Dataset records
-*-
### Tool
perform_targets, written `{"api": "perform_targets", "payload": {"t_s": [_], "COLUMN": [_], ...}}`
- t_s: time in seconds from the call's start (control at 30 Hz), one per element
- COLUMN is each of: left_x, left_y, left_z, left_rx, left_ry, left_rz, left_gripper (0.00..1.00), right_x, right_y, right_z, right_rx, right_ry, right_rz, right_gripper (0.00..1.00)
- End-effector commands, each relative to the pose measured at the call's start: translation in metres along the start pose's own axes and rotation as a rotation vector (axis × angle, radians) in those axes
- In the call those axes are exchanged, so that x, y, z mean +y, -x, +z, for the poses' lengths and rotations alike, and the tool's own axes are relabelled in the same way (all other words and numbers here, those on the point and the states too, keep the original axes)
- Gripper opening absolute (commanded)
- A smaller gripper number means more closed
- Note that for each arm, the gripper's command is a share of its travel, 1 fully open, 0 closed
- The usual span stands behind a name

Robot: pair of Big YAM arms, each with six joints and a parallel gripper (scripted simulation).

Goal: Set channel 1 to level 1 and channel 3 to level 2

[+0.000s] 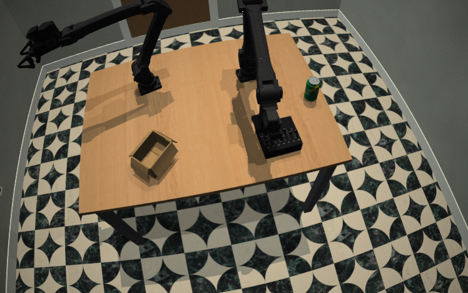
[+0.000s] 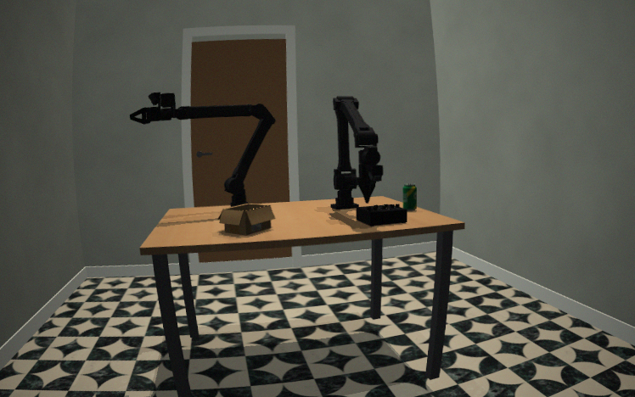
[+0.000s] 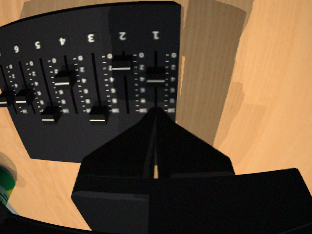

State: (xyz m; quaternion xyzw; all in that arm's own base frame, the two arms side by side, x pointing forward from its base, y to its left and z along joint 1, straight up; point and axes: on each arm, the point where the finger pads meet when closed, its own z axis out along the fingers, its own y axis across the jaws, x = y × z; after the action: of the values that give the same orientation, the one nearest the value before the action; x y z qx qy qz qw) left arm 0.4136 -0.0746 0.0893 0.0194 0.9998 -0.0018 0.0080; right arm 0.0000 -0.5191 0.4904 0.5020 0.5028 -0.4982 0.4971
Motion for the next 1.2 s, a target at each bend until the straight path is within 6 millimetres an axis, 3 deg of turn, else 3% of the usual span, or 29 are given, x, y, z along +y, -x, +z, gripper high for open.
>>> {"api": "perform_targets", "payload": {"t_s": [0.0, 1.17], "left_x": [-0.0011, -0.0042], "left_y": [0.0011, -0.0008], "left_z": [0.0109, 0.0051], "left_rx": [0.018, 0.001], "left_ry": [0.005, 0.002], "left_rz": [-0.004, 0.002], "left_gripper": [0.00, 0.00], "right_x": [-0.0030, -0.0030], "right_y": [0.0244, 0.0244], "right_z": [-0.0007, -0.0007], "right_rx": [-0.059, -0.059], "right_ry": [-0.003, -0.003], "right_rz": [0.008, 0.008], "right_gripper": [1.00, 1.00]}}
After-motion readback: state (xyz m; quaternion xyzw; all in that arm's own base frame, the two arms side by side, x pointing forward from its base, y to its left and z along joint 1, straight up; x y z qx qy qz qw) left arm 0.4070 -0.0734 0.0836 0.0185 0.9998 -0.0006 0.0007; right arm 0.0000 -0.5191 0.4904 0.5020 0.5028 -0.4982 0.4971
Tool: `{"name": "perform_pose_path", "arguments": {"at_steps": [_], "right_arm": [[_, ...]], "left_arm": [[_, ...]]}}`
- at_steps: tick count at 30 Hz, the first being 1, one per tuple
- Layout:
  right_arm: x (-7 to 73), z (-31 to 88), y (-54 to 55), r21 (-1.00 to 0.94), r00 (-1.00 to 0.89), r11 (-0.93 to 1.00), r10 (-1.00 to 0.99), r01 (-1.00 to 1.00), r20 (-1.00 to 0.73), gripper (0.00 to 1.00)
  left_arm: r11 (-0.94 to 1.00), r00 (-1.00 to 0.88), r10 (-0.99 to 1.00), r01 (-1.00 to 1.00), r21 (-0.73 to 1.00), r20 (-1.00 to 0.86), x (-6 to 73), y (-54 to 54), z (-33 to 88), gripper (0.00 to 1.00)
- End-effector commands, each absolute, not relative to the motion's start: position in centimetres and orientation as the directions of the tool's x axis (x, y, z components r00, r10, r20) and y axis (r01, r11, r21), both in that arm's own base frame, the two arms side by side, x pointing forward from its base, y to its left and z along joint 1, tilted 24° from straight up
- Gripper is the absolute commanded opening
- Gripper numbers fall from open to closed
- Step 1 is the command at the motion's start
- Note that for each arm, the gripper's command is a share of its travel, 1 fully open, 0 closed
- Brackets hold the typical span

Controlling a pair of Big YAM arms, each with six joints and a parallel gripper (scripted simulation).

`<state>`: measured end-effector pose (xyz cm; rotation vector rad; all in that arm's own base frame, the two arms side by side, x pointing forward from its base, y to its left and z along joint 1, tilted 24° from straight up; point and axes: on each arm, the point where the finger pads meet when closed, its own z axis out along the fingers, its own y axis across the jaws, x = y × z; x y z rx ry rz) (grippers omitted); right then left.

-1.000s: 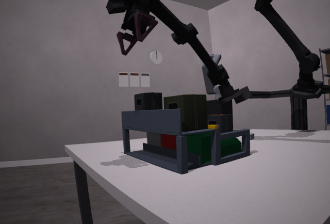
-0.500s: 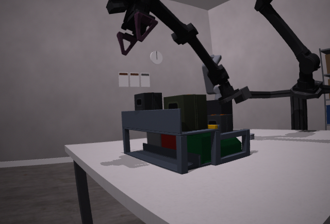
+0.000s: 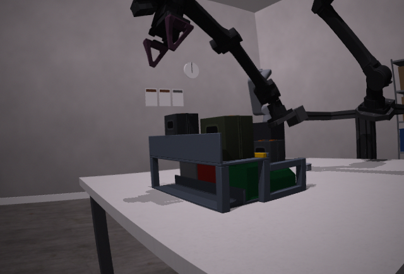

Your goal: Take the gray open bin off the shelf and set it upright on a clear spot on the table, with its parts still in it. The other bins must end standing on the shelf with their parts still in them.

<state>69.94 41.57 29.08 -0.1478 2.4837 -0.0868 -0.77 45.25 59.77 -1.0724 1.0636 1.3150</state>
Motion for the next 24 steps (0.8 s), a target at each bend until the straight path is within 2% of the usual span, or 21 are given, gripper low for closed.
{"name": "perform_pose_path", "arguments": {"at_steps": [1,8,9,11,24], "right_arm": [[69.6,31.9,41.7,-0.079,-0.76,0.992,-0.125,-0.097,-0.637,1.0],[69.5,32.0,41.5,-0.085,-0.76,0.991,-0.135,-0.106,-0.635,1.0],[70.0,28.8,41.8,-0.106,-0.781,0.988,-0.153,-0.111,-0.606,1.0],[69.4,32.0,41.3,-0.09,-0.761,0.99,-0.144,-0.113,-0.632,1.0],[68.5,31.7,40.3,-0.124,-0.764,0.98,-0.199,-0.155,-0.613,1.0]], "left_arm": [[-0.03,-0.007,0.229,-1.0,0.0,-0.973,-1.3,44.6,61.0,1.0],[-0.03,-0.007,0.229,-1.0,0.0,-0.973,-1.3,44.6,61.0,1.0],[-0.03,-0.007,0.229,-1.0,0.0,-0.973,-1.3,44.6,61.0,1.0],[-0.03,-0.007,0.229,-1.0,0.0,-0.973,-1.3,44.6,61.0,1.0],[-0.03,-0.007,0.229,-1.0,0.0,-0.973,-1.3,44.6,61.0,1.0]]}}
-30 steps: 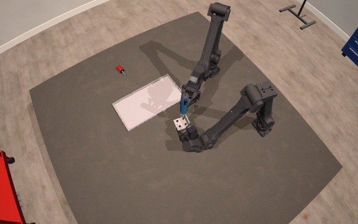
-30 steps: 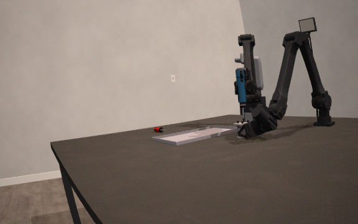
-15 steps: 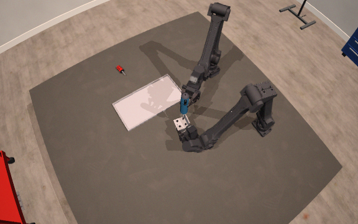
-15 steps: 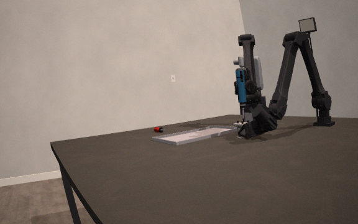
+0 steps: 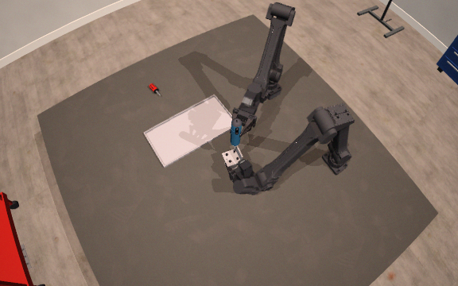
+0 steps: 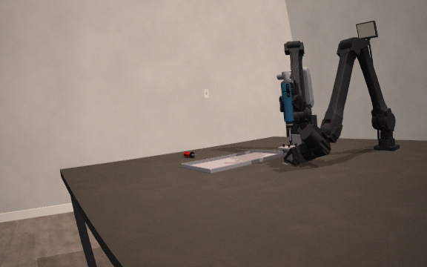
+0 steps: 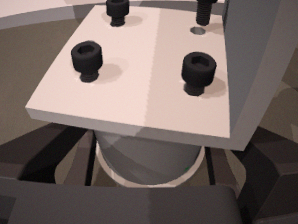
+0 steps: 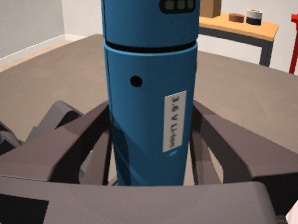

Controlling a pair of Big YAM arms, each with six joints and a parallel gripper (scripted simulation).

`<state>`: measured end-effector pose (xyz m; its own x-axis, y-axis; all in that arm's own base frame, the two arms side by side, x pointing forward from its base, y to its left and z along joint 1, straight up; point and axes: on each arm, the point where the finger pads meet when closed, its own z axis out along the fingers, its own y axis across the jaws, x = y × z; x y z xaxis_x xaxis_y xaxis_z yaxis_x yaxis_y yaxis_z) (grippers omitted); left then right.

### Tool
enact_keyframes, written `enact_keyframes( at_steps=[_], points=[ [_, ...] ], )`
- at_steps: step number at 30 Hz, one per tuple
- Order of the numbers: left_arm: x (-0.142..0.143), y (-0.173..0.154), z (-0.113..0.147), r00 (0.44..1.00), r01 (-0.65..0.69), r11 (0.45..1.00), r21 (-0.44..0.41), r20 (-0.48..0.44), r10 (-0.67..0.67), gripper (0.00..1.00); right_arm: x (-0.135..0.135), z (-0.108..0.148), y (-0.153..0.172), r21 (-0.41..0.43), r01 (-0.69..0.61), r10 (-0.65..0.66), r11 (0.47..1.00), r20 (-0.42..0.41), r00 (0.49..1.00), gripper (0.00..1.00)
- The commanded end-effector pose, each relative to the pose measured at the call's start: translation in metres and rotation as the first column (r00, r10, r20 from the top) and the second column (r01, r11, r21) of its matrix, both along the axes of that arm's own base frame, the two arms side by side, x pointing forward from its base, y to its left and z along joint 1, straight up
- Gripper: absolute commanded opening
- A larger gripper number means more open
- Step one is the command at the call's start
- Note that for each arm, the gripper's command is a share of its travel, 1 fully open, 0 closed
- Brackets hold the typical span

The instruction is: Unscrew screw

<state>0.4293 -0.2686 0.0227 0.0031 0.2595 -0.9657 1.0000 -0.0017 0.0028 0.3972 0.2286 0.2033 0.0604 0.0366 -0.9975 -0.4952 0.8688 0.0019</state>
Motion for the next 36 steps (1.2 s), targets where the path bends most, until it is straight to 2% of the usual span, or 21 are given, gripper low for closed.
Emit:
enact_keyframes(
  at_steps=[1, 23, 36],
  points=[
    [0.008, -0.002, 0.007, 1.0, -0.001, 1.0, -0.007, 0.023, 0.001, 0.59, 0.014, 0.045, 0.016, 0.033, -0.018, 0.015, 0.999, 0.088, 0.996, 0.42],
    [0.008, -0.002, 0.007, 1.0, -0.001, 1.0, -0.007, 0.023, 0.001, 0.59, 0.021, 0.062, 0.007, 0.039, 0.002, -0.006, 0.999, 0.097, 0.995, 0.42],
    [0.008, -0.002, 0.007, 1.0, -0.001, 1.0, -0.007, 0.023, 0.001, 0.59, 0.024, 0.058, 0.006, 0.038, 0.006, -0.01, 0.999, 0.091, 0.996, 0.42]
  ],
)
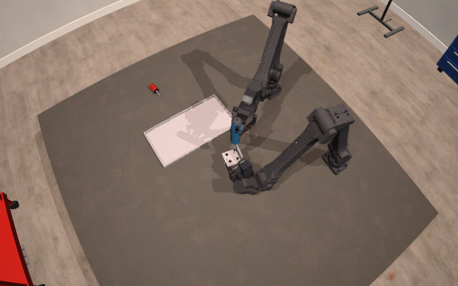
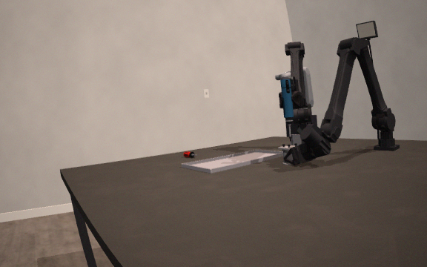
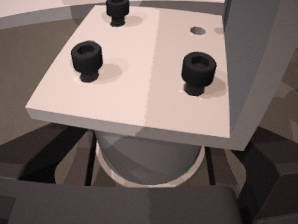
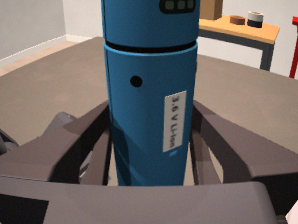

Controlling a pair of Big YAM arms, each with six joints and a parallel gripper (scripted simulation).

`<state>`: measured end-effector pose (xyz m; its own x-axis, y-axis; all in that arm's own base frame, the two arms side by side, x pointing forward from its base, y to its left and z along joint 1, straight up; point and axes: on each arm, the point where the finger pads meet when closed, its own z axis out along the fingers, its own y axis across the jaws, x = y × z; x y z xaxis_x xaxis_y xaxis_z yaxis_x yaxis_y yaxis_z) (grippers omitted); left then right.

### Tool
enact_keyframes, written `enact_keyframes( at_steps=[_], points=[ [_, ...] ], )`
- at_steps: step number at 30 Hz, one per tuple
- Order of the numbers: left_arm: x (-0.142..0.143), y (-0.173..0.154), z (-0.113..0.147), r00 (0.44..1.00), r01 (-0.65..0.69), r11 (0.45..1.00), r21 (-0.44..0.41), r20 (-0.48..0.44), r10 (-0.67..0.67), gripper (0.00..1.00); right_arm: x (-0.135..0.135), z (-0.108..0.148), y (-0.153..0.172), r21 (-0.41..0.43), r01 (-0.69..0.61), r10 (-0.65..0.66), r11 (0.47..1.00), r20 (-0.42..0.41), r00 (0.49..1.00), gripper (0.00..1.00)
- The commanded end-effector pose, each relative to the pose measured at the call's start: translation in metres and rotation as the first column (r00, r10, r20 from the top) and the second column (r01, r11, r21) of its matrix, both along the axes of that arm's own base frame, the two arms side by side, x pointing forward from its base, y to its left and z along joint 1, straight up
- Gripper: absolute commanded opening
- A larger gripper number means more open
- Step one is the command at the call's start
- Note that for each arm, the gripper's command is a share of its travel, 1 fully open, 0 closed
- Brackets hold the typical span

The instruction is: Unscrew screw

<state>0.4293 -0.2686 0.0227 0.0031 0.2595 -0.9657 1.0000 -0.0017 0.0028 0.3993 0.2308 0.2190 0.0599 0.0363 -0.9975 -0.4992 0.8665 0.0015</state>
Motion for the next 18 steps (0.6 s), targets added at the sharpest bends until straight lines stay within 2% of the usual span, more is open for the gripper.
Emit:
enact_keyframes(
  at_steps=[1, 18],
  points=[
    [0.0079, -0.0025, 0.0073, 1.0, -0.001, 1.0, -0.007, 0.023, 0.001, 0.59, 0.0216, 0.0422, 0.0043, 0.039, 0.01, -0.014, 0.999, 0.09, 0.996, 0.42],
    [0.0079, -0.0025, 0.0073, 1.0, -0.001, 1.0, -0.007, 0.023, 0.001, 0.59, 0.0232, 0.0432, 0.0029, 0.041, 0.015, -0.018, 0.999, 0.087, 0.996, 0.42]
  ],
)
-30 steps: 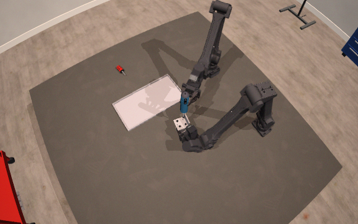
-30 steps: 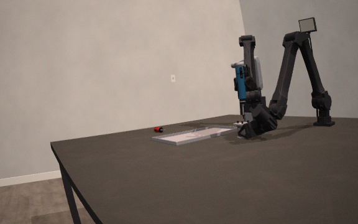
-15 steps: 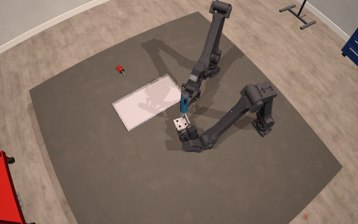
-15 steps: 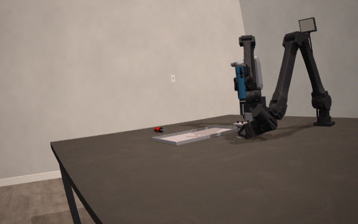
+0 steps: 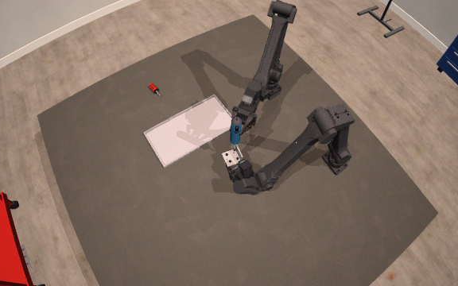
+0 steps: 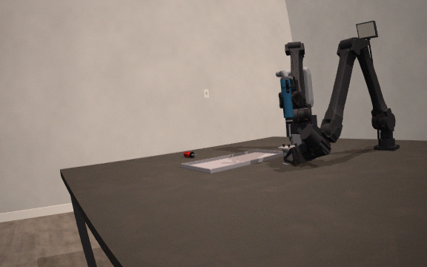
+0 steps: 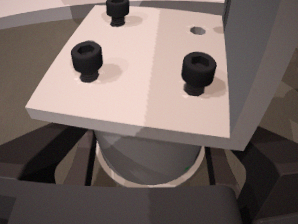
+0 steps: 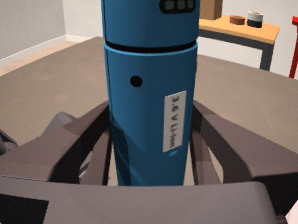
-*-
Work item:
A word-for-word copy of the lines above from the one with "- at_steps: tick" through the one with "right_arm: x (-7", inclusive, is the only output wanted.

Result of the task:
- at_steps: tick count at 30 Hz, the first being 1, one per tuple
- Layout:
  right_arm: x (-7 to 73), z (-31 to 88), y (-54 to 55), r21 (-1.00 to 0.94), r00 (-1.00 to 0.89), r11 (-0.93 to 1.00), r10 (-1.00 to 0.99), r01 (-1.00 to 1.00), r20 (-1.00 to 0.73), gripper (0.00 to 1.00)

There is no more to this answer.